I recently bought a set (4) of slightly used snow tires & wheels for my 2011 BMW 328i. The person I bought them from had bought them from TireRack 2 years ago and only had 1500 miles on them. They were balanced and had the TPMS monitors already installed. After installing the (4) snow tires I tried to reset the TPMS via iDrive and received a TPMS malfunction message and the RESET option was greyed out. After searching through the forum I saw that BMW had changed the TPMS monitor frequency within the past few years so that the newer BMW's may not be able to read/calibrate with the older monitors. Consequently, I bought (4) new TPMS montiors (~$225) from TireRack and had them installed locally and they calibrated instantly and all is well. However, I noticed later that the "old" TPMS monitors were the 433 MHz variety. I am not certain why they didn't work on the car. 

Is there a way to see if they are still functional? Do they need a battery replacement? Is there any value to them?...Given that they go for about $225 new I figure someone could use them at a deep discounted rate...
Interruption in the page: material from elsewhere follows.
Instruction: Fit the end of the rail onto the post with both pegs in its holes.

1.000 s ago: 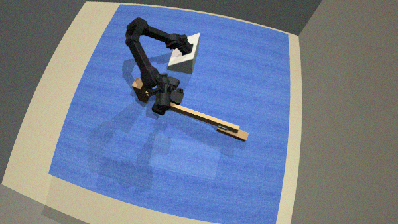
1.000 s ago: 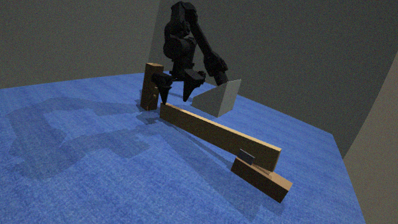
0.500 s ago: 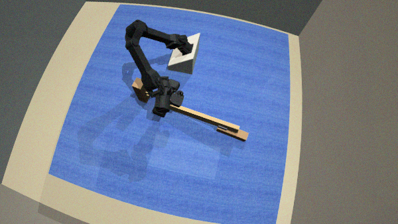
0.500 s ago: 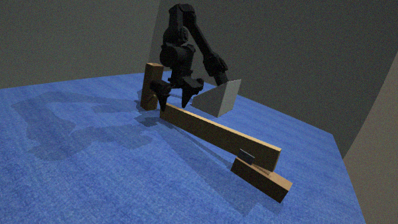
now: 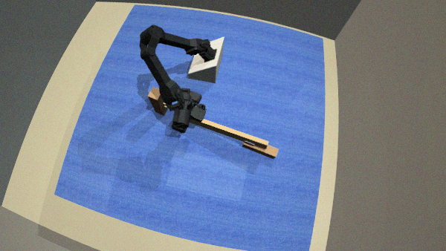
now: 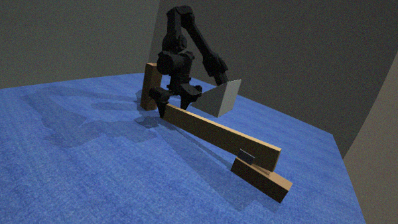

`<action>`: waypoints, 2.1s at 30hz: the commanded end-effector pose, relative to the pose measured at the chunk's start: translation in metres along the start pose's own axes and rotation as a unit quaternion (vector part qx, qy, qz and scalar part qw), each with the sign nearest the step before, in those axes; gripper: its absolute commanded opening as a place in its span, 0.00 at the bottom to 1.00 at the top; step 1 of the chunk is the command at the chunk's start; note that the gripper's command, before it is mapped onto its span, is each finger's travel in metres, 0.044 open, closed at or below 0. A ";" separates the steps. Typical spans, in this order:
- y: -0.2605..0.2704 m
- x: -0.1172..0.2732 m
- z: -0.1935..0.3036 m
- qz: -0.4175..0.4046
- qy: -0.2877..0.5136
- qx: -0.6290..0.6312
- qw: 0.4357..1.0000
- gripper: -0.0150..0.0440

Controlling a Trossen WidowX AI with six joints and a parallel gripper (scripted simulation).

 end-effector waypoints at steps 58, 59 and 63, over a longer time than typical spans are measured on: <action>0.001 -0.009 0.001 0.001 0.003 0.003 1.000 0.25; 0.001 -0.008 0.001 0.001 0.003 0.003 1.000 0.25; 0.001 -0.006 0.001 0.001 0.003 0.003 1.000 0.25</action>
Point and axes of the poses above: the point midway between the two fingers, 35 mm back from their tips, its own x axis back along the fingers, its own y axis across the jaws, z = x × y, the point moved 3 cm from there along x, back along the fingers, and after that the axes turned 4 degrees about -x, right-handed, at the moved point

Thx for the help as always!


----------



## LetsRock (Feb 17, 2010)

BMW Pop Top said:


> I recently bought a set (4) of slightly used snow tires & wheels for my 2011 BMW 328i. The person I bought them from had bought them from TireRack 2 years ago and only had 1500 miles on them. They were balanced and had the TPMS monitors already installed. After installing the (4) snow tires I tried to reset the TPMS via iDrive and received a TPMS malfunction message and the RESET option was greyed out. After searching through the forum I saw that BMW had changed the TPMS monitor frequency within the past few years so that the newer BMW's may not be able to read/calibrate with the older monitors. Consequently, I bought (4) new TPMS montiors (~$225) from TireRack and had them installed locally and they calibrated instantly and all is well. However, I noticed later that the "old" TPMS monitors were the 433 MHz variety. I am not certain why they didn't work on the car.
> 
> Is there a way to see if they are still functional? Do they need a battery replacement? Is there any value to them?...Given that they go for about $225 new I figure someone could use them at a deep discounted rate...
> 
> Thx for the help as always!


The TPMS changed for 2011. I work in Rockville. Will you take $50 for them?


----------



## Orient330iNYC (Jul 30, 2002)

BMW Pop Top said:


> I recently bought a set (4) of slightly used snow tires & wheels for my 2011 BMW 328i. The person I bought them from had bought them from TireRack 2 years ago and only had 1500 miles on them. They were balanced and had the TPMS monitors already installed. After installing the (4) snow tires I tried to reset the TPMS via iDrive and received a TPMS malfunction message and the RESET option was greyed out. After searching through the forum I saw that BMW had changed the TPMS monitor frequency within the past few years so that the newer BMW's may not be able to read/calibrate with the older monitors. Consequently, I bought (4) new TPMS montiors (~$225) from TireRack and had them installed locally and they calibrated instantly and all is well. However, I noticed later that the "old" TPMS monitors were the 433 MHz variety. I am not certain why they didn't work on the car.
> 
> Is there a way to see if they are still functional? Do they need a battery replacement? Is there any value to them?...Given that they go for about $225 new I figure someone could use them at a deep discounted rate...
> 
> Thx for the help as always!


they are probably still functional, just that any car newer than MY 2010 cannot talk with them. the lithium battery in the sensor should be good for ~7 years of use.

the old system had a receiver in each wheel well. the MY 2010+ system has a central receiver. IIRC the frequency is the same, the data transmitted is not compatible.


----------